玉狐涕泪涟涟,说得煞有介事,李世民瞅着她,盯视了半晌,想相信,可又觉得好像有些太过离奇,不像真的,可是若不是如此,似乎也解释不了她半夜莫名失踪又一身重伤地出现,算了,姑且信之,目下最要紧的是想办法帮她治伤,这些细节的事情可以以后慢慢详查,但有一点可以肯定,他的直觉是对的,他一直都认为玉瑚这丫头非一般人物,这丫头貌似简单,其实身后肯定有比紫绣更复杂的背景深埋。
微微自嘲一笑,他娘可真会帮他挑女人啊,一个紫绣居然是前朝皇族,一个玉瑚竟然带着一身血仇,真不知该叹自己运气好还是运气糟,居然没有一个是单纯角色。

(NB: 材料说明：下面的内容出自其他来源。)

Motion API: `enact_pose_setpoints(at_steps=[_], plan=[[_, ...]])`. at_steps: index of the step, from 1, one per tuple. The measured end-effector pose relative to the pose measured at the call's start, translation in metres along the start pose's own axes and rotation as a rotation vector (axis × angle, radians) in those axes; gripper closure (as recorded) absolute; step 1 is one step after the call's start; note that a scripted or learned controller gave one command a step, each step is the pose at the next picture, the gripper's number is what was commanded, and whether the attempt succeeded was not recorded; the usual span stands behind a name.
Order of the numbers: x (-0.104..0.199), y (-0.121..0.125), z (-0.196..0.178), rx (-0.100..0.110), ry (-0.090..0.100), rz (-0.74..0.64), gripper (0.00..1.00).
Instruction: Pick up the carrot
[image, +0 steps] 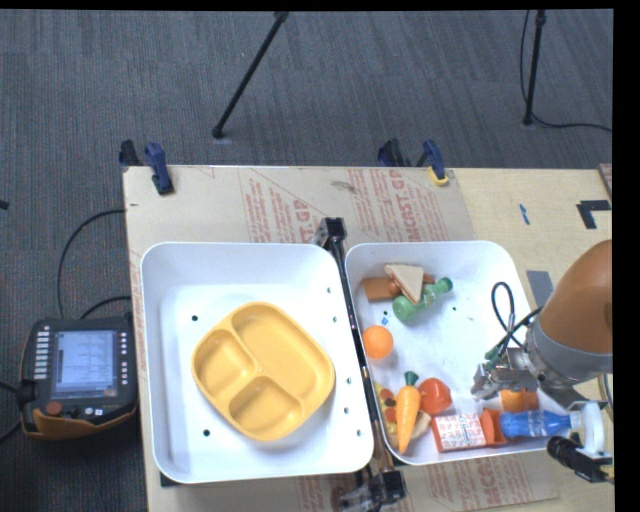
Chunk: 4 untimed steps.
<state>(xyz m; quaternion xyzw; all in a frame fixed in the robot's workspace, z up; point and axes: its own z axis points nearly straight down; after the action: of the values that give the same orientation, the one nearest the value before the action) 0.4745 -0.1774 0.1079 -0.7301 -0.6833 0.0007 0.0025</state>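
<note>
Presumably light, rigid and smooth, the carrot (407, 412) (green top uppermost) is best pinched mid-body; whether the jaws (494, 378) are open cannot be told.

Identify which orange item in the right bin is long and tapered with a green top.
The orange plastic carrot near the bin's front edge; the orange ball is round and plain.

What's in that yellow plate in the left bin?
Nothing visible: the yellow plate has three bare compartments. It lies alone in the left bin. What is under the plate is covered. The carrot lies in the right bin.
</note>
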Motion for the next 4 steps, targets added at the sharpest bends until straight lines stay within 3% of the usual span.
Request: enact_pose_setpoints(at_steps=[1, 2, 3, 4], plan=[[0.045, -0.002, 0.000, -0.001, 0.000, 0.576, 1.00], [0.045, -0.002, 0.000, -0.001, 0.000, 0.575, 0.00], [0.096, -0.006, -0.010, -0.001, 0.000, 0.801, 0.00], [0.155, -0.010, -0.079, -0.001, 0.000, 1.302, 0.00]])
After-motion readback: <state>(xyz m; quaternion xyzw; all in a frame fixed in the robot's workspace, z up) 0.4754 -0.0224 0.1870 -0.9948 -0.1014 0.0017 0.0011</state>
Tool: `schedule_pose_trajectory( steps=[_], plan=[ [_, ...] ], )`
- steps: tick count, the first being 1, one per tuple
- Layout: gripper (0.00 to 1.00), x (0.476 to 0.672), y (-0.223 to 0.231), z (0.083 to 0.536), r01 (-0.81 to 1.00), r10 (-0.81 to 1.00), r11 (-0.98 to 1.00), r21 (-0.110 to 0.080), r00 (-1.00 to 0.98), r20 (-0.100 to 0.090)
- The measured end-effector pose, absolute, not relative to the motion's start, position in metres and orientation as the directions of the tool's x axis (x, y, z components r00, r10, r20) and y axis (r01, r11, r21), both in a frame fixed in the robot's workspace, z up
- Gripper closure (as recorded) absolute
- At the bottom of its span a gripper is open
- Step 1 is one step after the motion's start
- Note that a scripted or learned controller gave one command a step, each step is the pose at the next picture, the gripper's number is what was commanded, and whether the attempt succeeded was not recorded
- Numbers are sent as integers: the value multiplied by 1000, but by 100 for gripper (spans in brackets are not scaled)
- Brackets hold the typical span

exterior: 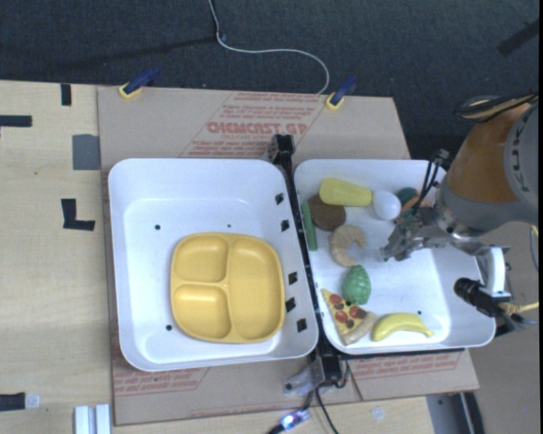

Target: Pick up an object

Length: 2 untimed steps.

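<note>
The gripper (400, 247) hangs low in the right bin (434, 333), at centre right of the frame; whether it is open or closed I cannot tell; nothing visibly held; toy food lies left of it: corn (345, 192), egg (385, 204), banana (401, 326), pizza (345, 313); a yellow tray (227, 287) sits in the left bin (136, 242).

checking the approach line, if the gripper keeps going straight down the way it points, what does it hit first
Most likely bare floor of the right bin. The gripper points down between the white egg and the green pepper, clear of both as far as this slanted view shows; depth is uncertain.
</note>
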<state>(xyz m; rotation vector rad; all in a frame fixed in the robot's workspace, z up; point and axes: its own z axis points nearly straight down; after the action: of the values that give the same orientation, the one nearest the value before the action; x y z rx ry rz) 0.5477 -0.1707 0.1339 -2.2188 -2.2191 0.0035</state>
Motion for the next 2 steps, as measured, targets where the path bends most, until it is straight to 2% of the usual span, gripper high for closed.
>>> schedule_pose_trajectory(
  steps=[1, 2],
  plan=[
    [100, 555, -172, 190, 1000, 1000, 2, -2, -2, 0],
    [100, 556, -172, 223, 1000, 1000, 2, -4, -2, 1]
  ],
)
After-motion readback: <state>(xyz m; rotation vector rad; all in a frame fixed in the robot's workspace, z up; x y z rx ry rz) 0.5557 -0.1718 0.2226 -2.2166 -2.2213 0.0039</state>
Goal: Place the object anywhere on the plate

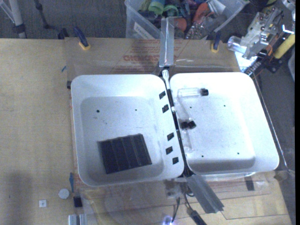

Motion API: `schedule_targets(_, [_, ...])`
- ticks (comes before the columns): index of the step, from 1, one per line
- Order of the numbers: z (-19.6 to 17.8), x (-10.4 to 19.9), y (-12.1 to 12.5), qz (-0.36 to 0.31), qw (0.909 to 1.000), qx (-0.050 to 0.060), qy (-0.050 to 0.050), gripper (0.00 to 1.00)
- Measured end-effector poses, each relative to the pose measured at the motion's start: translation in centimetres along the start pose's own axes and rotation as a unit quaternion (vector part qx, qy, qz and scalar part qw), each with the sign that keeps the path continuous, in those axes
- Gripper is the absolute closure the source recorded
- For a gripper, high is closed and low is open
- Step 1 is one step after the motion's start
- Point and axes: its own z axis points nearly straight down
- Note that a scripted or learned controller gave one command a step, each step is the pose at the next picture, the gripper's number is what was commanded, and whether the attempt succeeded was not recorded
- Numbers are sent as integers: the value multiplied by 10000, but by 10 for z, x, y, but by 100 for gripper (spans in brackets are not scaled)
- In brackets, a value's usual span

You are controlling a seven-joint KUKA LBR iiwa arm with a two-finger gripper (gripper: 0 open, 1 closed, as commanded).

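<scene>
Beyond the far right corner of the right-hand bin, over the wooden surface [33,125], sits my gripper [246,43], silvery metal with a yellow-orange band behind it. It is small and mixed up with clutter, so I cannot tell whether it is wide, narrow, or holding anything.

I count two shallow white plastic bins side by side: the left bin [84,90] and the right bin [243,88]. In the left bin lies one dark ribbed rectangular plate [124,153], flat on the floor near the front wall, slightly skewed. In the right bin I count two loose things, both near the left wall and well apart from the plate: one clear plastic tube with a black cap [192,93] lying toward the far corner, and one small black piece [188,124] nearer the middle of that wall. Five small black tabs [168,150] run along the divider between the bins. Behind them stands one clear tub of colourful tools [187,6].
</scene>
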Motion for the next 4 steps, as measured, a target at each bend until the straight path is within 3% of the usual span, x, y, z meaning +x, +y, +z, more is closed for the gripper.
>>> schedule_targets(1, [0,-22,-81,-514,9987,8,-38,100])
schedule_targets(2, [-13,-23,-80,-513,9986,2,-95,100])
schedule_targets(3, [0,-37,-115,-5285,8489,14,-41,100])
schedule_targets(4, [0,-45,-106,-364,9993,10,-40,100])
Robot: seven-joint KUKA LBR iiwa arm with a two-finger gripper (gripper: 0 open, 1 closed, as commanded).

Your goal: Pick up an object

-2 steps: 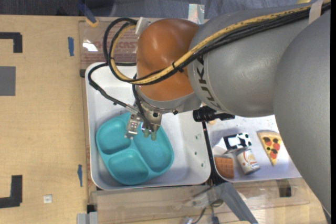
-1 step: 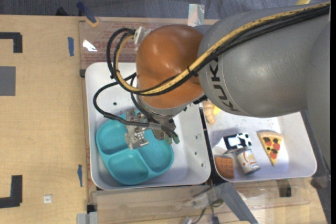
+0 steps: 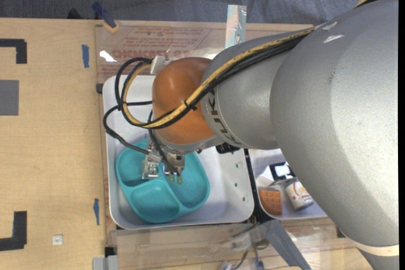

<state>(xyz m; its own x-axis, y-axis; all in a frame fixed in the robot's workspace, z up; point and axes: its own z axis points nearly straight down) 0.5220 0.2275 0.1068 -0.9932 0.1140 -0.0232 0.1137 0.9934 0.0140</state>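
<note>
1. While the large grey arm covers most of the right half of the frame, its orange band hangs over the left bin, near the middle of the picture.
2. The gripper points down below the orange band, into a teal divided dish that lies in the lower part of the left bin.
3. The metal fingers are close to the dish's inner walls; whether they are spread or closed I cannot tell, and nothing is seen between them.
4. Black and yellow cables loop from the band over the upper left part of the same bin.
5. The arm hides much of the right bin; in its visible lower corner lie a small white bottle, an orange-brown waffle-like piece and a blue and white item, close together.
6. The bins stand on a light wooden bench, with blue tape marks near the left bin.
7. A clear plastic sheet with red print lies above the left bin, at the upper middle of the frame.
</note>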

想起母亲,不禁又有些不豫,这两日朝中局势诡谲,皇上轻信方士之言,加上有心之人挑拨,更兼满城传唱杨花败李花开的童谣,所以十分疑心李姓之人有谋反之意。他们李家虽然世代勋贵,父亲更与皇上是姨表兄弟,但到底是李姓之人,理所当然被归入可疑之列。母亲身为前朝郡主,对这些朝中之事分外敏感,她身体本就不好,这几日更是因为担心父亲在朝中的安全,日夜难寐,几乎忧思成疾,而父亲在朝中的日子也是日胜一日的艰难,眼看着朝中李姓大臣一个个被寻着借口或杀或贬,实在不知父亲还能有几日安生。
“算了,这件事情容后再说,你且先把伤养好,大夫说你伤得不轻,需要好好休养。”李世民的声音温柔的了下来,话中带着无数担忧,但那情绪隐藏得极好,连玉狐都没看出来。
玉狐也不知李世民到底是信了她的话还是没信,但他终是没有再追问下去,也许,对于玉狐半夜莫名失踪这件事李世民本来就不想刨根问底,毕竟人多舌长,越是多问传出去的话越是难听,相信玉狐的说辞,再不多提一句,就是他对她最大的保护了。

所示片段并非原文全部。